▶ Supplied material:
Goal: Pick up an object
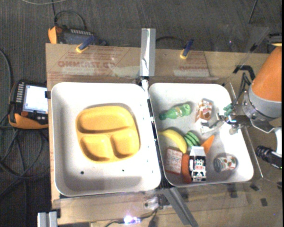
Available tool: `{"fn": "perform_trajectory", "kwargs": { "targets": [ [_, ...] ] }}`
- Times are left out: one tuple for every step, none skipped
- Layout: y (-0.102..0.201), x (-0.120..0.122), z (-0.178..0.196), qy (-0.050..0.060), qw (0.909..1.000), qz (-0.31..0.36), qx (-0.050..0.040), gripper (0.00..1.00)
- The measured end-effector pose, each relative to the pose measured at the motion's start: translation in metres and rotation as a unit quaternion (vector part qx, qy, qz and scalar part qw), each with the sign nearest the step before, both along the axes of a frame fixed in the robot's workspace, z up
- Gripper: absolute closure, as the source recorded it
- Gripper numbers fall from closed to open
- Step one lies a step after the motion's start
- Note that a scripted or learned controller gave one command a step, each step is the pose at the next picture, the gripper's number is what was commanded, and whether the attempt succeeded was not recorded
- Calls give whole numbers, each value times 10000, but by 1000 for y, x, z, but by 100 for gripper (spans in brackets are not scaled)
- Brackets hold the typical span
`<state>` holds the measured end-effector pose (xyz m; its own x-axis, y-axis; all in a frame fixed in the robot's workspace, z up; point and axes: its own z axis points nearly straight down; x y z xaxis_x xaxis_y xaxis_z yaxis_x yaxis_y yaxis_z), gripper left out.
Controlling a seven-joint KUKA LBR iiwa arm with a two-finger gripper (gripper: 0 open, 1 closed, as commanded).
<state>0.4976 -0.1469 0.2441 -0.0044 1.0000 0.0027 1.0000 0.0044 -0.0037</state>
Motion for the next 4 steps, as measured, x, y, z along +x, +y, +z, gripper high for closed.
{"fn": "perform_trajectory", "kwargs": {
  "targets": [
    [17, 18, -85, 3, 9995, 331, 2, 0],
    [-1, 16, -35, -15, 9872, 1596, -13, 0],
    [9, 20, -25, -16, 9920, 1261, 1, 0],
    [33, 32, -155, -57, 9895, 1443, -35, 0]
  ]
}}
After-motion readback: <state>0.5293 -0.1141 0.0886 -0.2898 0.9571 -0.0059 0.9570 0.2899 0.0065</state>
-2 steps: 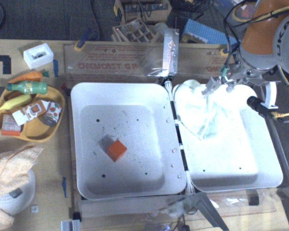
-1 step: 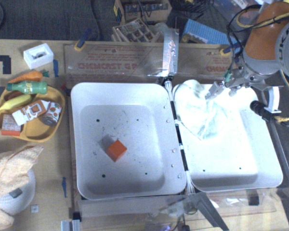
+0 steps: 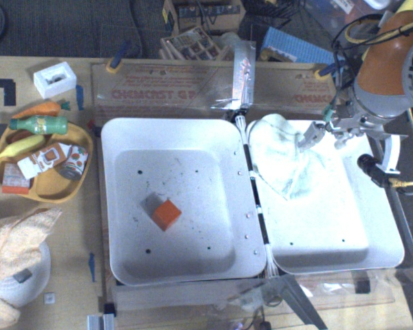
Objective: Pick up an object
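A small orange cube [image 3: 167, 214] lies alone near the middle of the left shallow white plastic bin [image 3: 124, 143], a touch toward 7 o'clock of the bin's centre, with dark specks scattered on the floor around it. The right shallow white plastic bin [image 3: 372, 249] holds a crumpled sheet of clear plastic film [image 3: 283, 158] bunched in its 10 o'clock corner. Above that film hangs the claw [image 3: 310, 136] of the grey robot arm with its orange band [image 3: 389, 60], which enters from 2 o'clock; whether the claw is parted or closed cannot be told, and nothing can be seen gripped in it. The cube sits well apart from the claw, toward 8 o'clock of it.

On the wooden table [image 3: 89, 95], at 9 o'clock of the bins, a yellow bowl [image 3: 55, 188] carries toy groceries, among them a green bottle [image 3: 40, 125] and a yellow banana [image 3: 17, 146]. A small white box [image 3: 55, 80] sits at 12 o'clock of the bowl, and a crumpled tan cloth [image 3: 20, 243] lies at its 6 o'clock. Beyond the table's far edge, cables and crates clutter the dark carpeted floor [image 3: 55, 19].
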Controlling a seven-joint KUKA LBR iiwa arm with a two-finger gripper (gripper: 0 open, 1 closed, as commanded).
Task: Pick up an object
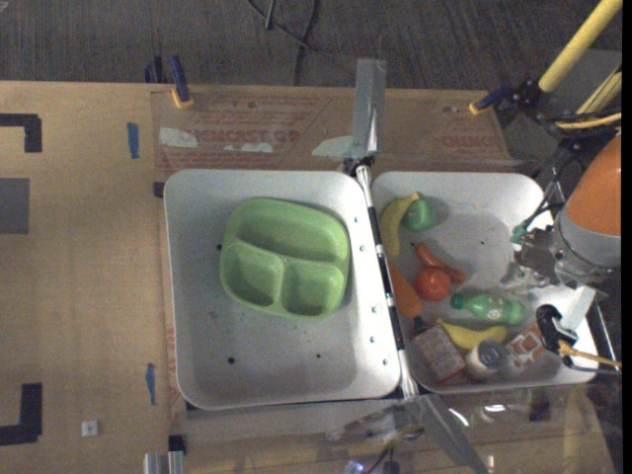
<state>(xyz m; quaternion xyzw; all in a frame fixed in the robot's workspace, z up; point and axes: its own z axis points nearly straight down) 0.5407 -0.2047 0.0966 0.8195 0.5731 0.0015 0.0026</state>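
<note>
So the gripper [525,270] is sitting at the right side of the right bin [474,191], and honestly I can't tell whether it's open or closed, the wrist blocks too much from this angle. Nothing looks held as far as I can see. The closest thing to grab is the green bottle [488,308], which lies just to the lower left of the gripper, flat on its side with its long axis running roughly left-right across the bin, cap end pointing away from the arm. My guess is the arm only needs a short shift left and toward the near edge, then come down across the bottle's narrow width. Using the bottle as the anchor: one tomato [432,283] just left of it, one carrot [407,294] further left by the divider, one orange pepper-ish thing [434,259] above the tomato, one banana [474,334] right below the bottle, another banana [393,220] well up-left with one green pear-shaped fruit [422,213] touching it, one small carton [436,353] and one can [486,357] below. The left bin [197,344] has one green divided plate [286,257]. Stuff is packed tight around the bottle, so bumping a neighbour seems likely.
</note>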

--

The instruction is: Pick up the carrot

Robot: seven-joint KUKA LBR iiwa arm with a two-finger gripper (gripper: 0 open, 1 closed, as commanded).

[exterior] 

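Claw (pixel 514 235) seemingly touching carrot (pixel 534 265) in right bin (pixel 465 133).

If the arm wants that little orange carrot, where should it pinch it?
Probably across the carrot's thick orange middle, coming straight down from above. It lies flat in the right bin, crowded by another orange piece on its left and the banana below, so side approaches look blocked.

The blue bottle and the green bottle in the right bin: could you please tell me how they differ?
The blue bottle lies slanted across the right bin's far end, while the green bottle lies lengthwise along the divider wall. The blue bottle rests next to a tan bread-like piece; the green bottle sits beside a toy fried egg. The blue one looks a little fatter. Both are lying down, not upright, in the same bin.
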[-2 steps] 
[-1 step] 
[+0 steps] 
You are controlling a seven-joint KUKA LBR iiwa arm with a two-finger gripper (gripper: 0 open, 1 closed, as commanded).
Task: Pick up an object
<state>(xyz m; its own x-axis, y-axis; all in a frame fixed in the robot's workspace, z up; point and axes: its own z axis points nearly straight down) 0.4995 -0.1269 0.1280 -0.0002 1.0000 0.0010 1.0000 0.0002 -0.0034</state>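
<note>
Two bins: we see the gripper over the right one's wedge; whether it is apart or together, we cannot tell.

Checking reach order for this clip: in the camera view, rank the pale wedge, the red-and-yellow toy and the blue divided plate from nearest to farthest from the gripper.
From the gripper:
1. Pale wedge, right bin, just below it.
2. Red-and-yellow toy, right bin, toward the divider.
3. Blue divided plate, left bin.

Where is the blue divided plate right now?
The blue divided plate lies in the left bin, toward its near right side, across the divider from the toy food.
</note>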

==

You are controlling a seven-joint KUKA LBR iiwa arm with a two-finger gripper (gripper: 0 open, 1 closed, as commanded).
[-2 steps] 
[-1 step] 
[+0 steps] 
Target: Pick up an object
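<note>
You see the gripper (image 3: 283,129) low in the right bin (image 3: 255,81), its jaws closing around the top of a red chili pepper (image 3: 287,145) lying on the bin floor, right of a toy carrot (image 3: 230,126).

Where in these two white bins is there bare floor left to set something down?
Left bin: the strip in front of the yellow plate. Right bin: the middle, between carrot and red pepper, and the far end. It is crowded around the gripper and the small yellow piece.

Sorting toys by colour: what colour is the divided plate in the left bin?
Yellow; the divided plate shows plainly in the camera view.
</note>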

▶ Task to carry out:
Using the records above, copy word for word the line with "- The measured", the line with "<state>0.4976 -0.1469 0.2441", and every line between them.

▶ Worked solution:
- The measured end-effector pose, each relative to the pose measured at the motion's start: translation in metres and rotation as a unit quaternion (vector part qx, qy, qz and scalar part qw), each with the sign nearest the step before, both along the axes of a frame fixed in the robot's workspace, z up
- Gripper: absolute closure, as the source recorded it
- Gripper numbers fall from closed to open
- Step one lies a step after the motion's start
- Note that a scripted or learned controller gave one command a step, each step is the pose at the next picture, the gripper's number is what was commanded, and whether the attempt succeeded was not recorded
- Calls give whole numbers, each value times 10000, but by 1000 for y, x, z, but by 100 for gripper (spans in brackets are not scaled)
- Brackets hold the typical span
`<state>` holds the measured end-effector pose (xyz m; its own x-axis, y-axis; all in a frame fixed in the robot's workspace, z up; point and axes: its own z axis points nearly straight down; x y z xaxis_x xaxis_y xaxis_z yaxis_x yaxis_y yaxis_z), gripper left out.
Controlling a seven-joint KUKA LBR iiwa arm with a two-finger gripper (gripper: 0 open, 1 closed, as commanded).
<state>0.4976 -0.1469 0.2441 -0.0044 1.0000 0.0027 1.0000 0.0044 -0.0037</state>

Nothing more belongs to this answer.